- About this exercise:
Write out the data word for word and omit every picture.

- Given entries:
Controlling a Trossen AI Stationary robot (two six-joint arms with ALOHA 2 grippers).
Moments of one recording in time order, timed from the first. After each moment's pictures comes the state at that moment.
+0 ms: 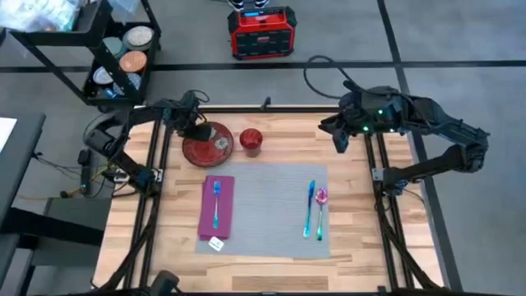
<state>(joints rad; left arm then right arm) 1.04 1.51 0.86 -0.73 0.06 -0.26 -0.16 1.16 1.58 -0.99 0.15 0.38</state>
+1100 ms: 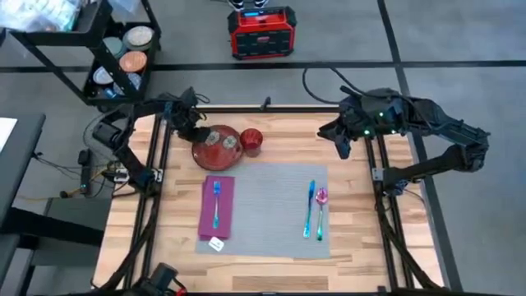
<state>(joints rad) 1.11 1.66 0.94 -0.87 0.30 -0.10 -0.14 1.16 1.58 -0.98 0.07 0.37</state>
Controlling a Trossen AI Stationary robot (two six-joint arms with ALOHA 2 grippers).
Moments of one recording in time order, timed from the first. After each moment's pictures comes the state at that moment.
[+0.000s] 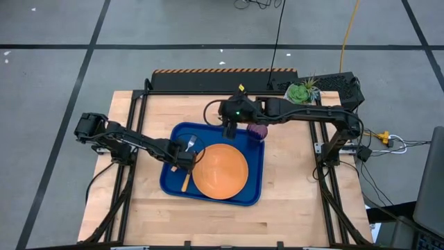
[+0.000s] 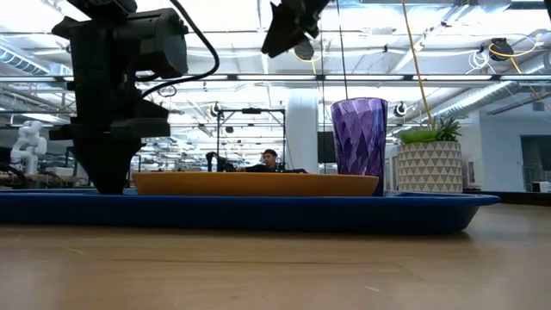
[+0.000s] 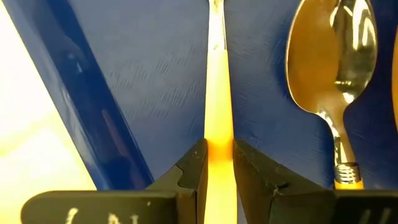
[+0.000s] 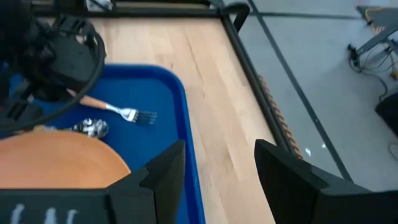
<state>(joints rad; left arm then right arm) -0.15 1.56 0.81 -0.78 -0.18 -1.18 -0.11 1.73 1.70 -0.71 0.32 -0.04</state>
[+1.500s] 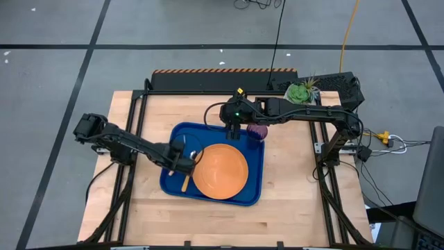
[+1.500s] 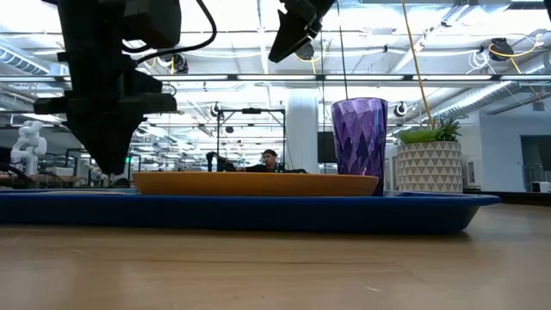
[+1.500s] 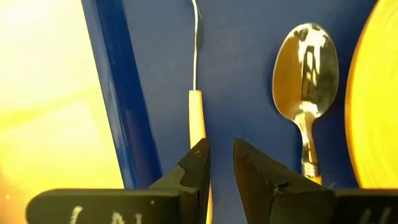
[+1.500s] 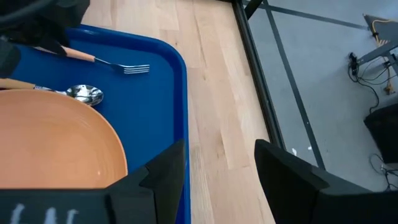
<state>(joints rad) -0.24 1.56 0.93 -0.95 -0.30 -1.45 -0.11 1.73 1.70 -0.77 0.31 -0.17</state>
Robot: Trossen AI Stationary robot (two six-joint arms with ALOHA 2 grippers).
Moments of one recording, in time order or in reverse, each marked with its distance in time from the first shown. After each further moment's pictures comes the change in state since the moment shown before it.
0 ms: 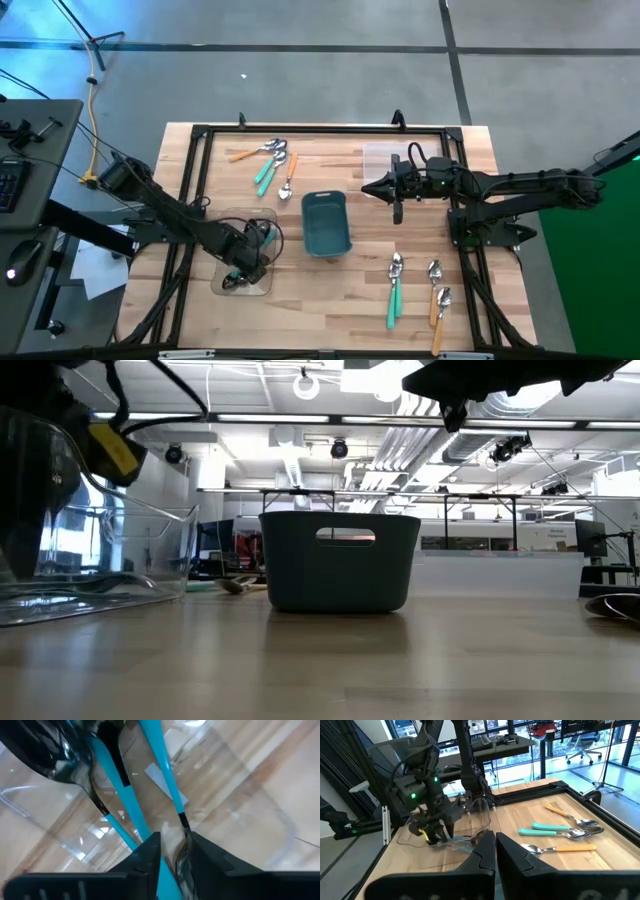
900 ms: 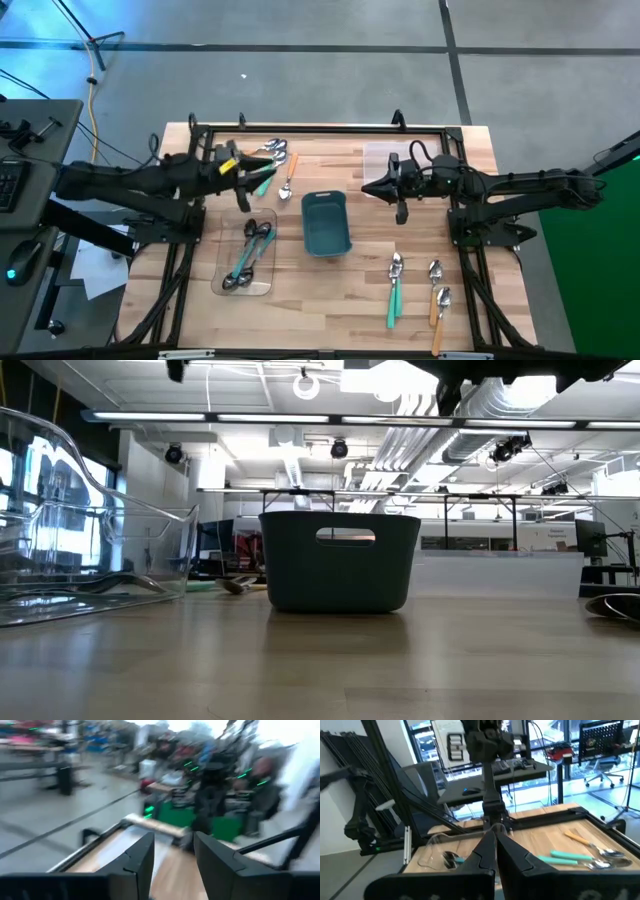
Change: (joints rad) left arm 0.460 -0.664 -0.078 0.873 -0.256 1.073; right arm 0.001 0.000 -0.001 0.141 -0.075 0.011
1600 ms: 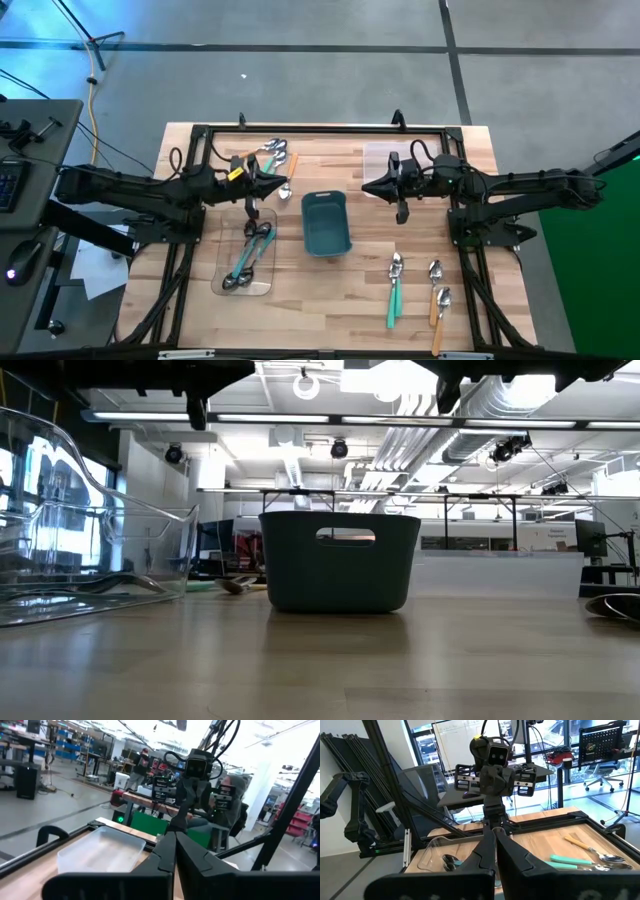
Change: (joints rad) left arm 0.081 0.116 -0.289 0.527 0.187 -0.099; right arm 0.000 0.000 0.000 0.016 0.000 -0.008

- Response below:
Controlling a Trossen AI Stationary robot (two six-joint arms with ALOHA 2 grippers).
Moments of one recording in time order, timed from the first. After each moment's pictures comes the state at that moment.
+0 ms: 
<state>(joints rad; left arm then right arm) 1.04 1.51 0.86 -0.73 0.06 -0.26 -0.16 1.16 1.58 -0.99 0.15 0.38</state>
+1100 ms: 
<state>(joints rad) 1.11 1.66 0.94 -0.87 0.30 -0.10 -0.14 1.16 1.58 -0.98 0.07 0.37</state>
Controlling a Trossen AI Stationary robot (two six-joint arms with ALOHA 2 grippers).
Moments of one recording in time order, timed from the first. After each moment's pictures comes the state at that moment.
[+0.000s] 
[+0.000s] 
[+0.000s] 
[+0.000s] 
<state>(joints rad; left arm then right arm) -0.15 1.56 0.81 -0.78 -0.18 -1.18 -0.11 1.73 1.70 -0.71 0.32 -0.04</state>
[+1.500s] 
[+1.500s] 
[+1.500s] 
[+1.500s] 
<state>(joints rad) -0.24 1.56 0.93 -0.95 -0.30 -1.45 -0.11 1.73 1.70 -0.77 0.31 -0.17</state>
Robot: Trossen AI Stationary robot (two six-joint arms with ALOHA 2 grippers).
Moments of one recording, in time order or in reverse, each marked with its distance in time from the first shown. After each further moment's pictures comes the change in state since the moment shown before it.
0 ms: 
900 ms: 
Change: (joints rad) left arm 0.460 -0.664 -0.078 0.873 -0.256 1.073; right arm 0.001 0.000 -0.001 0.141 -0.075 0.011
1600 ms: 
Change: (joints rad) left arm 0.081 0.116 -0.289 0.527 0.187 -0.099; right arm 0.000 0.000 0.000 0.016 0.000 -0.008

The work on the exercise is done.